▶ **Items from a data source**
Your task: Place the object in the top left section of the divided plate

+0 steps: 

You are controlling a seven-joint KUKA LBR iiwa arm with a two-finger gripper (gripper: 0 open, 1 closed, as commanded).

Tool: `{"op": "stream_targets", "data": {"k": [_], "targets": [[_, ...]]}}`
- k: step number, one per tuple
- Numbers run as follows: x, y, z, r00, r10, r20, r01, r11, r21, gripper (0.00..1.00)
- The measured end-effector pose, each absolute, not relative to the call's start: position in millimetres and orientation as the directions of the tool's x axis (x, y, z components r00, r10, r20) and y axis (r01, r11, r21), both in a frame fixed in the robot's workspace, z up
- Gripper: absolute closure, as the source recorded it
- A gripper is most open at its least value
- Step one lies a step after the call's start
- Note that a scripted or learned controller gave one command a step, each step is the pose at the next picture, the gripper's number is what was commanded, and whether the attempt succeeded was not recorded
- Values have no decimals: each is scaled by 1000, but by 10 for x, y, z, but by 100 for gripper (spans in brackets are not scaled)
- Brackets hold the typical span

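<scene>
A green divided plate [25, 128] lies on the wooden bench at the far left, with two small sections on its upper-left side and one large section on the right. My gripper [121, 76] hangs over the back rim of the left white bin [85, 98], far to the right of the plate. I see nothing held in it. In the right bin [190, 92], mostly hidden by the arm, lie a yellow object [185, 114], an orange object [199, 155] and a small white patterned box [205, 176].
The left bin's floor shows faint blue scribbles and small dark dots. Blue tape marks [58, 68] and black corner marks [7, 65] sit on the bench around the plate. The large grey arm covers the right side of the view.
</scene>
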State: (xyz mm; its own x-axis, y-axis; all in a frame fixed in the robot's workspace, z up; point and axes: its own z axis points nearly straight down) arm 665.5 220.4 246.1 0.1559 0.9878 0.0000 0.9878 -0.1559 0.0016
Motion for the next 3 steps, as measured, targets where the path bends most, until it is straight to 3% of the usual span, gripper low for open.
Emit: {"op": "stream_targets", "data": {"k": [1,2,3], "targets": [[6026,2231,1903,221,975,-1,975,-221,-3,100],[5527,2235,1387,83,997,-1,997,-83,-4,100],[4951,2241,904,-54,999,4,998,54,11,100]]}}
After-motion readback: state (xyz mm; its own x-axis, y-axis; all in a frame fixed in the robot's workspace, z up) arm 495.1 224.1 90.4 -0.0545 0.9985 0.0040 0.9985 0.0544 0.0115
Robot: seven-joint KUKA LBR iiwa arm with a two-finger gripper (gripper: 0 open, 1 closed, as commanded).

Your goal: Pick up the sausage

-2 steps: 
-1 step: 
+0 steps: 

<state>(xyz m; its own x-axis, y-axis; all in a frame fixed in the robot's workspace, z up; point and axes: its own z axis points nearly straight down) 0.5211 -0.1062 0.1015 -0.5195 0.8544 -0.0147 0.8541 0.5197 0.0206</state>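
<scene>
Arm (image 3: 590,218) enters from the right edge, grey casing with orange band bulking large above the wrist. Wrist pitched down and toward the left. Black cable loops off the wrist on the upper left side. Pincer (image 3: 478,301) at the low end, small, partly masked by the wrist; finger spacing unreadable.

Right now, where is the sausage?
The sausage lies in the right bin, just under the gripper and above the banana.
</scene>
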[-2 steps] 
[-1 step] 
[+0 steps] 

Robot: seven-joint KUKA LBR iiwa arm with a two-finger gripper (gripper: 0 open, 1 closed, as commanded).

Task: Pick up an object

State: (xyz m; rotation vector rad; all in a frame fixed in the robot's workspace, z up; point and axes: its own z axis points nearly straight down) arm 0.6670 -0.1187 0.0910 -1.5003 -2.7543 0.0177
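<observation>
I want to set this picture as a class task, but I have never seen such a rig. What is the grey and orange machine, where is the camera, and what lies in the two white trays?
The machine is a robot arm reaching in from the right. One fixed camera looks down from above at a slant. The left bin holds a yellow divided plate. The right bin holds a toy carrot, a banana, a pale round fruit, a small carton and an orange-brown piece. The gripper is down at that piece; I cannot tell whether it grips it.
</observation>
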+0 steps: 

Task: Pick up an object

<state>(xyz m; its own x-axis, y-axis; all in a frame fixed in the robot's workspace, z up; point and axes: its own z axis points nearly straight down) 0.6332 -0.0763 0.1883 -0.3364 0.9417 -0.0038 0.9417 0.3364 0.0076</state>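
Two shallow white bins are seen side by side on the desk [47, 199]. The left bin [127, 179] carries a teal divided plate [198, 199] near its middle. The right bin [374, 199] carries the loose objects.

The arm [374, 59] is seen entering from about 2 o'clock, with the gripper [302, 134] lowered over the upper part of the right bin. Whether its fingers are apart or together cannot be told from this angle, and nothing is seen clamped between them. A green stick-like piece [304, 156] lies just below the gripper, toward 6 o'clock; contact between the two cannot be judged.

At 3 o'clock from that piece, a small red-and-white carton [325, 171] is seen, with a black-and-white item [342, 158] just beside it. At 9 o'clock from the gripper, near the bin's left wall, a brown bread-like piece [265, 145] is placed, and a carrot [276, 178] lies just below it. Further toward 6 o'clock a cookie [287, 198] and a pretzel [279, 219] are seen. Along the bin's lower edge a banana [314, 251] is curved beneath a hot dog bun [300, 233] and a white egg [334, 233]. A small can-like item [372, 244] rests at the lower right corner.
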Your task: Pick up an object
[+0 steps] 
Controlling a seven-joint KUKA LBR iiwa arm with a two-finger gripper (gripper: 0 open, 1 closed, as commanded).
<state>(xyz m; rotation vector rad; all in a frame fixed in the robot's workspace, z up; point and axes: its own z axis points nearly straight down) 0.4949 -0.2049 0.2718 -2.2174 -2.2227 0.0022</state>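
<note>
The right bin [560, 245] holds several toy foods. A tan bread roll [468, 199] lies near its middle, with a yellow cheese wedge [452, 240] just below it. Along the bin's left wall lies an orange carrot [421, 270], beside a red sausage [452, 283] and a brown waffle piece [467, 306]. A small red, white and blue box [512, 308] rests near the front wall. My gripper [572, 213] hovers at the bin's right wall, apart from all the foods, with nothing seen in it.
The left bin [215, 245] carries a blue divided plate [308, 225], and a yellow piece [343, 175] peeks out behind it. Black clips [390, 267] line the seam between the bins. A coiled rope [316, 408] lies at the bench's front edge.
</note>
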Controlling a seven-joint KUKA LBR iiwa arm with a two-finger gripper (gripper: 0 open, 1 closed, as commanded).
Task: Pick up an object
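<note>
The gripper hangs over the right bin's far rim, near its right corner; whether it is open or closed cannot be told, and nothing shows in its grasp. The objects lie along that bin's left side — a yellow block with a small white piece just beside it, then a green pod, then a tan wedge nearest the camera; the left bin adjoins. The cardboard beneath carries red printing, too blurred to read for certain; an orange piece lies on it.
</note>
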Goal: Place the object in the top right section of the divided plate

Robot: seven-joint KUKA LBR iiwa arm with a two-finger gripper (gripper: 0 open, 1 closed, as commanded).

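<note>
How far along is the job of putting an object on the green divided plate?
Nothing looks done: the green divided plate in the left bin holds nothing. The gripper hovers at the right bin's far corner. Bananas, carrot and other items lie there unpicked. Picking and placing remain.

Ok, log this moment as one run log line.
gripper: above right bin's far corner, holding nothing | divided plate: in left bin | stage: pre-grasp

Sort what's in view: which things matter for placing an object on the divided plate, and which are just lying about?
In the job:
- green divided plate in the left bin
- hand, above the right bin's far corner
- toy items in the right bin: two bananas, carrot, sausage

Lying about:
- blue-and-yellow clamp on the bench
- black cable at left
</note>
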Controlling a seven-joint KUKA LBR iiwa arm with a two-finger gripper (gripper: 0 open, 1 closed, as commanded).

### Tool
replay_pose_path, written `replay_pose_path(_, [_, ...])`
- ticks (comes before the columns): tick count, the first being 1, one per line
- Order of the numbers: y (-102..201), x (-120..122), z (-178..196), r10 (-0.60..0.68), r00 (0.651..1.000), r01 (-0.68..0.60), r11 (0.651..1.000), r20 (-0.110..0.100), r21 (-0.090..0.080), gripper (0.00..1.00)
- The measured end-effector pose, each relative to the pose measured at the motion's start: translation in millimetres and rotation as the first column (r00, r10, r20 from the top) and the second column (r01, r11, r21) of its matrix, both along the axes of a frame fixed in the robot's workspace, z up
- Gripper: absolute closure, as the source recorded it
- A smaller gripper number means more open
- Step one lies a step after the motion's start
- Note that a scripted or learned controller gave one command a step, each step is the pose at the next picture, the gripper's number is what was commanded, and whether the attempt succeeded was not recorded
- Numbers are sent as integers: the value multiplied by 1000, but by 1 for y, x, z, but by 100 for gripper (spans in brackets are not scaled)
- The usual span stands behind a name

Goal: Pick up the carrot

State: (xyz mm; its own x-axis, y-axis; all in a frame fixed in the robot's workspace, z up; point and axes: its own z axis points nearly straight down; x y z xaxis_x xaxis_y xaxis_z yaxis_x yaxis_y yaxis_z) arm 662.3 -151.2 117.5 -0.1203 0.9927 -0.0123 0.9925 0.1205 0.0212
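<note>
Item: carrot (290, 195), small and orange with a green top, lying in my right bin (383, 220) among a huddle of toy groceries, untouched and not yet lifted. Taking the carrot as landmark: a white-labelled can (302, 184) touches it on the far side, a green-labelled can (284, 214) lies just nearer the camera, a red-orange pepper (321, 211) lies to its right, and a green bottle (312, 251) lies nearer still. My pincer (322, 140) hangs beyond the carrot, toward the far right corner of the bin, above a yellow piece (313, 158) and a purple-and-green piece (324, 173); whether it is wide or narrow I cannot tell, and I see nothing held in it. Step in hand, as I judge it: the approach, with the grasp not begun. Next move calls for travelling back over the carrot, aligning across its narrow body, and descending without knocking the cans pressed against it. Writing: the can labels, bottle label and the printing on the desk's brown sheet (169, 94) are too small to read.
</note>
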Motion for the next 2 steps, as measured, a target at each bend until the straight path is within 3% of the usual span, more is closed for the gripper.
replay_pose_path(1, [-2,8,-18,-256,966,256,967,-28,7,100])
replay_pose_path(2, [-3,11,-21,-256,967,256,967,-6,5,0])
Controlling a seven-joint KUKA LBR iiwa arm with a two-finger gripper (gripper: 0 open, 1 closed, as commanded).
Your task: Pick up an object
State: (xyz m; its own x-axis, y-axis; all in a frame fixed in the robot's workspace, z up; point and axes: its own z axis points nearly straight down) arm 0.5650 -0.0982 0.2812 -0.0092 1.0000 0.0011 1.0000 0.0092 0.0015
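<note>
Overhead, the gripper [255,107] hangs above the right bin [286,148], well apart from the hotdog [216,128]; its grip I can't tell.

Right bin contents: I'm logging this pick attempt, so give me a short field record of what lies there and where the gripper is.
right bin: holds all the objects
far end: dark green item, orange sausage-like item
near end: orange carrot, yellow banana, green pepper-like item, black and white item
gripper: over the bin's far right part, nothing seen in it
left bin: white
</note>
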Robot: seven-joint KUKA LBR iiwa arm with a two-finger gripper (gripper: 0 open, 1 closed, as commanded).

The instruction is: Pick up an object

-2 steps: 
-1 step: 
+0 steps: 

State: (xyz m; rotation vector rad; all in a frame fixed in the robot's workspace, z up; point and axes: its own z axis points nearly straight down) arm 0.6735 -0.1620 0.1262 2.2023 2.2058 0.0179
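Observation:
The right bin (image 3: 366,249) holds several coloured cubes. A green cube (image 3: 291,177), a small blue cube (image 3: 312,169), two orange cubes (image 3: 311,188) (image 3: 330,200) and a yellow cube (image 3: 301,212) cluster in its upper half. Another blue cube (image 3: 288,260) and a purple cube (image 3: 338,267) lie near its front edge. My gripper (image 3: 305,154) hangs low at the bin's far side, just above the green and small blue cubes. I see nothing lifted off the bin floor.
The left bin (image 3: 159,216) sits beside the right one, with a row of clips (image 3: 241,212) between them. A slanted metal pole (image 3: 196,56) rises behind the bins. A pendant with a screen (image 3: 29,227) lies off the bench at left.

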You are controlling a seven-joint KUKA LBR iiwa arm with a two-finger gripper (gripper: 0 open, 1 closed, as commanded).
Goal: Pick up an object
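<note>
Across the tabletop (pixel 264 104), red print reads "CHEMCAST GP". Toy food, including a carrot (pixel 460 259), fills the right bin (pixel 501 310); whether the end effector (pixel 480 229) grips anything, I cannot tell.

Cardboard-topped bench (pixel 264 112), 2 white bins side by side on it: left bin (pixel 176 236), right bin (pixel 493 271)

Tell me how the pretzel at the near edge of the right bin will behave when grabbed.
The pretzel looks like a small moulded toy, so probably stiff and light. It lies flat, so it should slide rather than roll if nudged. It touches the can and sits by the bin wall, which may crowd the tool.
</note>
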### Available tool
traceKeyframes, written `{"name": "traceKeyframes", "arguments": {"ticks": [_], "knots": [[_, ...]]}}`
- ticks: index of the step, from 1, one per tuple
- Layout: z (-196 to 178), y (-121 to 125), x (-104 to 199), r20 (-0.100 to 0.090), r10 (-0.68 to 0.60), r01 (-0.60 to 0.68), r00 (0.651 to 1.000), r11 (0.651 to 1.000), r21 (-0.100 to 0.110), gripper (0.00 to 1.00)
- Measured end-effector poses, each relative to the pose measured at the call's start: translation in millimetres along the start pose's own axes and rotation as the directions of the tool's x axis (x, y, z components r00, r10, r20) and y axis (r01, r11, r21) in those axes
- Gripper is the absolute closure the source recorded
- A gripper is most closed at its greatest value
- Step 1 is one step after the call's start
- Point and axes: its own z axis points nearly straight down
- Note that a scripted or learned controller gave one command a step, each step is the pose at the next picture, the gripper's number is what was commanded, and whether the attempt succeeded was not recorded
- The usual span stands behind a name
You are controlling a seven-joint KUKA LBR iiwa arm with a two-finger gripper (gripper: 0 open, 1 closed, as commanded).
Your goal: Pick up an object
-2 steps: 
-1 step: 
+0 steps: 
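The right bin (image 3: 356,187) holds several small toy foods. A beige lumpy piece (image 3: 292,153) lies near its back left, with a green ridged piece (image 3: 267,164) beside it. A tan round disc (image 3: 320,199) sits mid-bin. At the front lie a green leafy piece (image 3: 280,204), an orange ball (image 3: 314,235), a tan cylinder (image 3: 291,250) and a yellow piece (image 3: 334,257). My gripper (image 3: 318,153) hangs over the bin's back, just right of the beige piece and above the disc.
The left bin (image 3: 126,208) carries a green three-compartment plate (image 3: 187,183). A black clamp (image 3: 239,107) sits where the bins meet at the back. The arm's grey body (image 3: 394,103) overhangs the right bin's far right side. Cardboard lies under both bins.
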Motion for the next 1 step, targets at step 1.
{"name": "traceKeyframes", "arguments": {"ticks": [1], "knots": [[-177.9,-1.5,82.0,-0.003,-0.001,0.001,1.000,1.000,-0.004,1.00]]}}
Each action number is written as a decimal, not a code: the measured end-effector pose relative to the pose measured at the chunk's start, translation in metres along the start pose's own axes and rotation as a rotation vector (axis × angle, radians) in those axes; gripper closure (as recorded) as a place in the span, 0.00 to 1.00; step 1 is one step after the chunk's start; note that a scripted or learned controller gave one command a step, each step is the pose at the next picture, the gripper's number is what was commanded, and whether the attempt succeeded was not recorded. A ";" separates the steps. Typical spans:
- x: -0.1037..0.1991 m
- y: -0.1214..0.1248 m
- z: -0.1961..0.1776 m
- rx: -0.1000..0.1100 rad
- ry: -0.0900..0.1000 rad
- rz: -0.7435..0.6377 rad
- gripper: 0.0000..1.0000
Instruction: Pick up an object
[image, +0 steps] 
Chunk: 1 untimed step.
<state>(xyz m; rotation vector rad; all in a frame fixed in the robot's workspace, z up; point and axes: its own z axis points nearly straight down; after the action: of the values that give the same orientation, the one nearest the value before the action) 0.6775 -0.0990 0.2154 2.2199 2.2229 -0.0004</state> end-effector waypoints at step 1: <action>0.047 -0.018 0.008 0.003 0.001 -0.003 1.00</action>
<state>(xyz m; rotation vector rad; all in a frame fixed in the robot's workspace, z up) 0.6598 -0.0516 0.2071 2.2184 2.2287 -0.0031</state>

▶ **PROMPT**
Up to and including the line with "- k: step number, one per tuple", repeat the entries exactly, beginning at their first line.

▶ **RESPONSE BELOW**
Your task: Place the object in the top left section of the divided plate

+0 steps: 

You are controlling a seven-joint KUKA LBR iiwa arm with a two-finger gripper (gripper: 0 open, 1 closed, as commanded).

Tool: `{"op": "stream_targets", "data": {"k": [_], "targets": [[_, ...]]}}`
- k: step number, one per tuple

No more output is needed.